ROOKS.

We glean the following interesting facts from the Essex Herald, as they merit the record of a Naturalist.

"The voracious habits of the rook, and the vast increase of these birds of late years in certain parts of Essex, has been productive of great mischief, especially in the vicinity of Writtle and of Waltham. Since February last, notwithstanding a vigilant watch, the rooks have stolen sets of potatoes from a considerable breadth of ground at Widford Hall. On the same farm, during the sowing of a field of 16 acres with peas, the number of rooks seen at one time on its surface has been estimated at 1,000, which is accounted for by there being a preserve near, which, at a moderate computation, contains 1,000 nests. But the damage done by rooks at Navestock and Kelvedon Hatch, and their vicinities, within a small circle, has been estimated at £2,000. annually. Many farmers pay from 8s. to 10s. per week, to preserve their seed and plants by watching; but notwithstanding such precautions, acre after acre of beans, when in leaf and clear from the soil, have been pulled up, and the crop lost. The late hurricane proved some interruption to their breeding; and particularly at the estate of Lord Waldegrave, at Navestock, where the young ones were thrown from their nests, and were found under trees in myriads; the very nests blown down, it is said, would have furnished the poor with fuel for a short period."
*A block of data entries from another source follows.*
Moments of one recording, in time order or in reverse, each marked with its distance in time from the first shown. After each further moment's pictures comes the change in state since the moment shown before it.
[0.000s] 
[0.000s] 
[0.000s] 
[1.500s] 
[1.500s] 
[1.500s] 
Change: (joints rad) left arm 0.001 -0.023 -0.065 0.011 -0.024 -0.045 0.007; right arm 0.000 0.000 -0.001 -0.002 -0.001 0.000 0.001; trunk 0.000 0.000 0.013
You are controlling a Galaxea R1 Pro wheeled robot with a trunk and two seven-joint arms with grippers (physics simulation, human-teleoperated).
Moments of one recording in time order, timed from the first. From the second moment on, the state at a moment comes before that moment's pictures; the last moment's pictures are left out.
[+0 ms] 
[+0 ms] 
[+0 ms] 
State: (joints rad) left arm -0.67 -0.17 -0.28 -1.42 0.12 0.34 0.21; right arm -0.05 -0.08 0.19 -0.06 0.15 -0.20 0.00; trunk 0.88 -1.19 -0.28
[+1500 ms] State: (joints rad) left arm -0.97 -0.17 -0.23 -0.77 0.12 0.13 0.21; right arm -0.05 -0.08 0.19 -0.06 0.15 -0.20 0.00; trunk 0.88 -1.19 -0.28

The writer attributes this alarming increase of rooks to "a desire on the part of gentlemen to cause them to be preserved with the same watchfulness they do their game." The most effectual means of deterring the rook from their depredations, is, he says, "to obtain several of these birds at a period of the year when they can be more easily taken; then cut them open, and preserve them by salt. In the spring, during the seed time, these rooks are to be fastened down to the ground with their wings spread, and their mouths extended by a pebble, as if in great torture. This plan has been found so effectual, that even in the vicinity of large preserves, the fields where the dead birds have been so placed, have not been visited by a single rook."
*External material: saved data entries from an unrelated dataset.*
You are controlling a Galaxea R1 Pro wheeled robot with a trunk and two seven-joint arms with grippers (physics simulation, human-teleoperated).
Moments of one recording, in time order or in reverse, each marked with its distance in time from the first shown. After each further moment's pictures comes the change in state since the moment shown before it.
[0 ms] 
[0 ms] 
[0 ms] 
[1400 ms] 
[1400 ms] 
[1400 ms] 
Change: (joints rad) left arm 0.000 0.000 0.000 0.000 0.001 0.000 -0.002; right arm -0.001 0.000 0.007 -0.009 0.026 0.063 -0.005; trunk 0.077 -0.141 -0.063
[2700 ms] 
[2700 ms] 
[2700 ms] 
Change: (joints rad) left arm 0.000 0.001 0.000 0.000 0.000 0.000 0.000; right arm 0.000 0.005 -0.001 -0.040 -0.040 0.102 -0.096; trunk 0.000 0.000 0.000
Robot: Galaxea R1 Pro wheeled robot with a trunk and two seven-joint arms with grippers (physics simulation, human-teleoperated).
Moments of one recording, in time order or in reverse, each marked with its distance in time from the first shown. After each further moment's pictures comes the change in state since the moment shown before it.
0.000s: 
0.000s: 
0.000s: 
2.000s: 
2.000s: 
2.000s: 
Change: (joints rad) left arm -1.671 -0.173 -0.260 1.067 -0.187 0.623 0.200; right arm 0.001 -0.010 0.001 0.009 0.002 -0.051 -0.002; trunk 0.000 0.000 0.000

The scarcity of the rook in France, and the antipathy which the French have to that bird is thus accounted for:—

"The fact has been often related by a very respectable Catholic Priest, who resided many years at Chipping-hill, in Witham, that such was the arbitrary conduct of the owners of abbeys and monasteries in France, in preserving and cultivating the rook and the pigeon, that they increased to such numbers as to become so great a pest, as to destroy the seed when sown, and the young plants as soon as they appeared above the ground; insomuch, that the farmer, despairing of a reward for his labour, besides the loss of his seed, the fields were left barren, and the supply of bread corn was, in consequence, insufficient to meet the necessities of so rapidly increasing a people. The father of the gentleman to whom we have alluded, was, for this offence, one of the first victims to his imprudence. The revolutionary mob proceeded to his residence, from whence they took him, and hung his body upon a gibbet; they next proceeded to destroy the rooks and pigeons which he had cultivated in great numbers, and strived to preserve with the same tenacity as others do in this country. We are told by the son of this martyr to his own folly, that the mob continued to shoot the birds amidst the loudest acclamations, and that they exulted in the idea that in each victim they witnessed the fall of an aristocrat."